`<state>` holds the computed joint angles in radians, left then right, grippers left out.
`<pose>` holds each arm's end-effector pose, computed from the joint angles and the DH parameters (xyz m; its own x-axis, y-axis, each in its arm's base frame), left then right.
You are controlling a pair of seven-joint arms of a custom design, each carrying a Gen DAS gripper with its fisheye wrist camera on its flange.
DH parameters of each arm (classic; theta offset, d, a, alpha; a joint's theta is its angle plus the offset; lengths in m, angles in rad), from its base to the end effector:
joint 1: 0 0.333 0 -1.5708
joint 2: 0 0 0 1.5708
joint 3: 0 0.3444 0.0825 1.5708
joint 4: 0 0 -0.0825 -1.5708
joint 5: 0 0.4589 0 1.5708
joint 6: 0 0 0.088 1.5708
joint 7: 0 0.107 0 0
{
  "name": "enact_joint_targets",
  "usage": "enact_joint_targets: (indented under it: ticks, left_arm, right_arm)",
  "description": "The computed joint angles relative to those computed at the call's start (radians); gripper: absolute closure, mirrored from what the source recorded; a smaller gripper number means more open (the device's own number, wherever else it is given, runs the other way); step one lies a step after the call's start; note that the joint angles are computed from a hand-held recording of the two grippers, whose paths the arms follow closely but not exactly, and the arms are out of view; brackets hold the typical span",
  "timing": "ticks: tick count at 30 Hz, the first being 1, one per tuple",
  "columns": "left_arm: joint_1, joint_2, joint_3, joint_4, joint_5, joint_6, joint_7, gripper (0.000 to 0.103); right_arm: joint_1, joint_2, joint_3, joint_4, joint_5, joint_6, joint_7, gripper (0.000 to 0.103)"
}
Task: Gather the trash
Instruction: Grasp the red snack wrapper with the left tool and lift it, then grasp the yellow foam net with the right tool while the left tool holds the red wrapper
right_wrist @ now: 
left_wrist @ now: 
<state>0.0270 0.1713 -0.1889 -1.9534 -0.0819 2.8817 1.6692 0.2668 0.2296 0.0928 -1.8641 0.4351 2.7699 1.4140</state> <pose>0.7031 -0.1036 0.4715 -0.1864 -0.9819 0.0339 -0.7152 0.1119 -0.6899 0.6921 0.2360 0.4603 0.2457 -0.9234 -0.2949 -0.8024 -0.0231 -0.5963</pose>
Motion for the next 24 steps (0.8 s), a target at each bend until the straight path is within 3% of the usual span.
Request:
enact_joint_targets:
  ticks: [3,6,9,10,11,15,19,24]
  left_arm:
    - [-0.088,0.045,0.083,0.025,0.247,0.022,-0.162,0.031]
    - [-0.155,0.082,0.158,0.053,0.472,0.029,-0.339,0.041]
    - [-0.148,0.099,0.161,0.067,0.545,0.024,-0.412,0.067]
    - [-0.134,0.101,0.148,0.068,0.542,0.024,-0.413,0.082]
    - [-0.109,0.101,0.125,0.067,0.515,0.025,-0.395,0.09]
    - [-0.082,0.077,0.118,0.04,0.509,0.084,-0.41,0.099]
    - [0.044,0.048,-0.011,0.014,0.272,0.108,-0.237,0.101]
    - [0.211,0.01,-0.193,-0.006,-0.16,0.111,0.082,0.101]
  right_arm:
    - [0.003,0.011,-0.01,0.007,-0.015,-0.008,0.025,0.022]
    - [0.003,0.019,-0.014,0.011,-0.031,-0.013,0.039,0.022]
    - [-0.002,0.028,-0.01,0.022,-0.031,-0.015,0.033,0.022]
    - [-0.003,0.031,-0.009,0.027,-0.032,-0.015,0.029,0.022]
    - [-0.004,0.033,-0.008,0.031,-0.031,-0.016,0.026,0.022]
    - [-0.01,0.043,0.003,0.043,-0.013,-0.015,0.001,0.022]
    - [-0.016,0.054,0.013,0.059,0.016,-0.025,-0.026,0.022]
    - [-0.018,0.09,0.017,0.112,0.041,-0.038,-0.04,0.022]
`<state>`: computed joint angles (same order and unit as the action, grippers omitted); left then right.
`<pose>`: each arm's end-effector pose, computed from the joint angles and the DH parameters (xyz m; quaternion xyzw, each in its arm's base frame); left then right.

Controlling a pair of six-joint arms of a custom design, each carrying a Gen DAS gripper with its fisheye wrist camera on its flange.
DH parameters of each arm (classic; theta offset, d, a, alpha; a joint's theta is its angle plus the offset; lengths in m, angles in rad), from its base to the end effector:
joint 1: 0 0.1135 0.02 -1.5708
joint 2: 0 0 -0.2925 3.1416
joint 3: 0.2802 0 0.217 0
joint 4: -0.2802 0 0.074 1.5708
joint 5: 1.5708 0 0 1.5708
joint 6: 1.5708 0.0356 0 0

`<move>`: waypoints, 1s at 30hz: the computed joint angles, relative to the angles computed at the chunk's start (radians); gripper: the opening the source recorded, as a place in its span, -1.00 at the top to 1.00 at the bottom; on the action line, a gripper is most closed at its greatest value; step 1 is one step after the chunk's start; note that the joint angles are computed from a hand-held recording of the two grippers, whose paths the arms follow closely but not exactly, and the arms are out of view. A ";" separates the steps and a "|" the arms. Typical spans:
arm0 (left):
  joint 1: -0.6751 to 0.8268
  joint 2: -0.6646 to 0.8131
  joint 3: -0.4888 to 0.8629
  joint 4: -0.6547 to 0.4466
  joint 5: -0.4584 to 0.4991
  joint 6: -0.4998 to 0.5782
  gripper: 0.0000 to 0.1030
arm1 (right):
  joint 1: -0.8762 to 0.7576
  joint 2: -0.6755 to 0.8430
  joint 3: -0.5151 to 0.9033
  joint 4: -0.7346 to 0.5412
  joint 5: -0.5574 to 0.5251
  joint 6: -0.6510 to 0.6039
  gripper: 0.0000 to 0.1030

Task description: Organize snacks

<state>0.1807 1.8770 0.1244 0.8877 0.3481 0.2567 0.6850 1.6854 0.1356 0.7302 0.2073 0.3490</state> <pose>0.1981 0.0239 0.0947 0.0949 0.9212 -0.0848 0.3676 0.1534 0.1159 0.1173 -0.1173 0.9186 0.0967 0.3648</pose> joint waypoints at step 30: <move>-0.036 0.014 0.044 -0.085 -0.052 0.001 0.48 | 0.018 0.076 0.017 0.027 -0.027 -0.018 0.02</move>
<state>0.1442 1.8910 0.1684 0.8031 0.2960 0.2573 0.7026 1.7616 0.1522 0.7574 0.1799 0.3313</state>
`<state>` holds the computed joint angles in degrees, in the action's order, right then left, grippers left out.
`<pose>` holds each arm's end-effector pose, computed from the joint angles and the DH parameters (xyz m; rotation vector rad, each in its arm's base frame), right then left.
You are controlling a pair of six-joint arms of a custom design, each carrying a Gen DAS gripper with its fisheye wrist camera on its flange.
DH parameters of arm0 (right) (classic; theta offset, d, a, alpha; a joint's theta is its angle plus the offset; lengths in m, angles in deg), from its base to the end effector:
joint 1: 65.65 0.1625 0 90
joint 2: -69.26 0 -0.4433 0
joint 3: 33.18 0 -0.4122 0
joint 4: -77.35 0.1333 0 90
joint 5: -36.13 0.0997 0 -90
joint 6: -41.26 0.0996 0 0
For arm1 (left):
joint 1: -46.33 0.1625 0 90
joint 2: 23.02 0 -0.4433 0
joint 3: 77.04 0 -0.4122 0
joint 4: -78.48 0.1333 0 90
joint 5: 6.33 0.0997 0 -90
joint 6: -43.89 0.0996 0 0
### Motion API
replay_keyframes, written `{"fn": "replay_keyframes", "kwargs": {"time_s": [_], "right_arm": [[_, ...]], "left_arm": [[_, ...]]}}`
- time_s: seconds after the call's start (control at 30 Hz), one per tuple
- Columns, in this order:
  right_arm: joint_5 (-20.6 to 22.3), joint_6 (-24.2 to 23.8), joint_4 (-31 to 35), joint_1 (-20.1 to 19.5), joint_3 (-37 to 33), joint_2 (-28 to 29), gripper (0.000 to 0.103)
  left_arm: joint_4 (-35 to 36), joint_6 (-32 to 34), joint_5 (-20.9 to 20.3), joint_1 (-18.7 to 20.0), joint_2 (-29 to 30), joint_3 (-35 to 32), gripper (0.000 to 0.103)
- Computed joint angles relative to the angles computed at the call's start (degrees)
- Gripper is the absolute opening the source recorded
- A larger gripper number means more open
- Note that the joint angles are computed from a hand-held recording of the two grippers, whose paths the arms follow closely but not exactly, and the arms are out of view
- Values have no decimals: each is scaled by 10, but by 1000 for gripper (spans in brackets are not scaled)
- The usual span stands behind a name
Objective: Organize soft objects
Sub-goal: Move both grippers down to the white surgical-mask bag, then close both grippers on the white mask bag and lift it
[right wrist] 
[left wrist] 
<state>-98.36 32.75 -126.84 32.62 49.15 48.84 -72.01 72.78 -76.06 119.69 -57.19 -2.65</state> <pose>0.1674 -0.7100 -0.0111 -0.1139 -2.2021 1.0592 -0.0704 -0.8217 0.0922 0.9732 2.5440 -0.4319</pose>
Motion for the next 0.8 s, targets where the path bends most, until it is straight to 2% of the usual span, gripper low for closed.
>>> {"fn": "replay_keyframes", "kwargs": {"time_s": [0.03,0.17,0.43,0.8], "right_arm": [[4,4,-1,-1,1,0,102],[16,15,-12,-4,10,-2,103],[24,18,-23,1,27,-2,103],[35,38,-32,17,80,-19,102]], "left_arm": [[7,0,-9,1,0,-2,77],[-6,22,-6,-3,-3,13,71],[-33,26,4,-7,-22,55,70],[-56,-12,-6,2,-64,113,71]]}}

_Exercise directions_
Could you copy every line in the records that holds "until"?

_Written response_
Motion for the next 24 steps (0.8 s), a target at each bend until the straight path is within 3% of the usual span.
Motion for the next 0.8 s, targets where the path bends most, until it is straight to 2% of the usual span, gripper low for closed.

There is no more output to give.